-------- RAW DATA

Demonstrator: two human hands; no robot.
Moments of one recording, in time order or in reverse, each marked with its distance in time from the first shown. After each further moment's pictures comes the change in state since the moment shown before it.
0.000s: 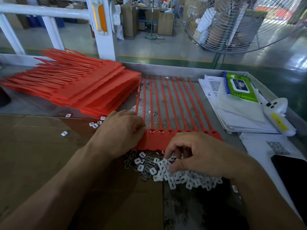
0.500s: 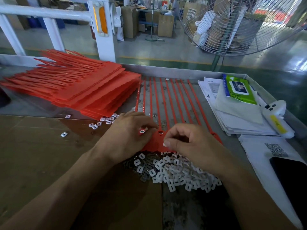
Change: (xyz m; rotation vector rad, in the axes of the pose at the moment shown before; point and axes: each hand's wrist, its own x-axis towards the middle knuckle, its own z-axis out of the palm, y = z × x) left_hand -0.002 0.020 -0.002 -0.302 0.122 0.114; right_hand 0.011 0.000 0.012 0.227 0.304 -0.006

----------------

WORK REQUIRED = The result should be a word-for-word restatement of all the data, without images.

OUTPUT OF THE EXERCISE =
Demonstrator: two human hands; no robot.
Moments of one recording, in time order or in reverse, each marked with its distance in time from the first shown. After each further moment's pictures comes the change in state since the moment shown before it.
0.000s: 
0.500s: 
Change: (xyz m; rotation vector rad, in the axes of the pose at the moment shown before; point and axes: each hand's wrist, its own x-axis towards the middle knuckle, its own z-axis out of the palm, y = z × x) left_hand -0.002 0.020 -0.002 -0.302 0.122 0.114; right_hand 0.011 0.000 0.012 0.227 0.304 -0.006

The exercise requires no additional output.